Por Jorge Arturo Díaz Reyes. Cali, enero 29 de 2019
A mediados del siglo XIX, un emprendedor curita montañero, Pío Miranda, párroco de Ayapel, obtuvo del Concejo Provincial de Cartagena privilegio para la “apertura” y usufructo de un camino de herradura sobre la vieja trocha que conectaba las ganaderas y ardientes “Sabanas de Bolivar”, en la costa atlántica colombiana, con el interior de la escarpada y entonces mediterránea Antioquia. El acaudalado minero José Vásquez fue su socio en la empresa, que además obtuvo miles de hectáreas baldías y derechos de peaje.
Las gordas reses costeñas, pagando cada una cuatro reales, acometían el empinado, largo y tortuoso “Camino Padrero”, para llegar flacas y ser vendidas en tierra paisa, donde luego, recuperadas y revalorizadas, producían buenas ganancias.
Junto con la economía, el toro, animal icónico desde la temprana colonia en aquella región caribeña, se repotenció, ahondando su marca en la mitología, la leyenda, el lenguaje, la tradición, la música, la danza, el sombrero (vueltiao), el folclore, las fiestas, la literatura, el arte, la cultura en general. Celebración y síntesis de todo aquello es la corraleja, patrimonio cultural de la nación.

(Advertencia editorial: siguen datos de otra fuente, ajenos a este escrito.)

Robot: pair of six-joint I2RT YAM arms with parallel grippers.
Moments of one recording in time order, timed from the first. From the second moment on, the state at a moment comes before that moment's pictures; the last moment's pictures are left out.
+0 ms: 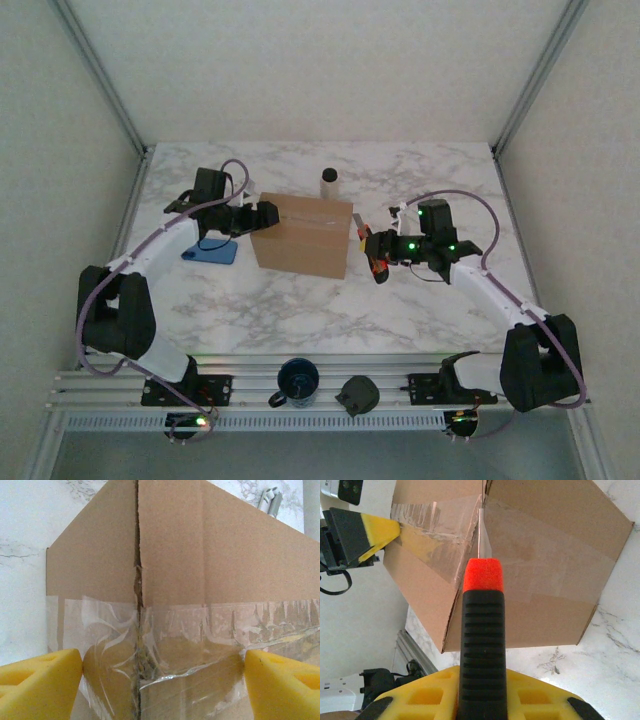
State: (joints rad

Escritores como García Márquez, compositores populares como Pedro Laza y pintores realistas como Gatencio le han rendido tributo. Enero es su mes propio. Y en este que termina, por toda la vieja comarca bolivariana, que ahora ocupan los jóvenes departamentos de Córdoba y Sucre, han vuelto a correr los toros en la tarde, a la tumultuosa usanza pregoyesca, y en la noche, sobre la misma tierra, las bandas, el fandango y la rueda del cumbión a prolongar la fiesta.
Sampués, Magangué, Chinú, Ciénaga de Oro, Planeta Rica, San Juan Nepomuceno, Nechí, Arjona, Cereté, Carrillo, Tenerife… dan por estos días, en sus plazas hechizas, muchas más corralejas que corridas formales da todo el territorio nacional durante un año y así mismo lidian muchos más toros y convocan mucho más público. Se puede afirmar con certeza que la mayor actividad taurina colombiana es esta.
Pero también que comparte con las otras tauromaquias, hostilidades y enemigos. Grupos culturizados (que no cultos), urbanitas melindrosos, políticos avispados, “civilizadores” de ocasión… las condenan y desde su autoasignada “superioridad moral” exigen, con más desprecio e injuria que razones, la prohibición inmediata.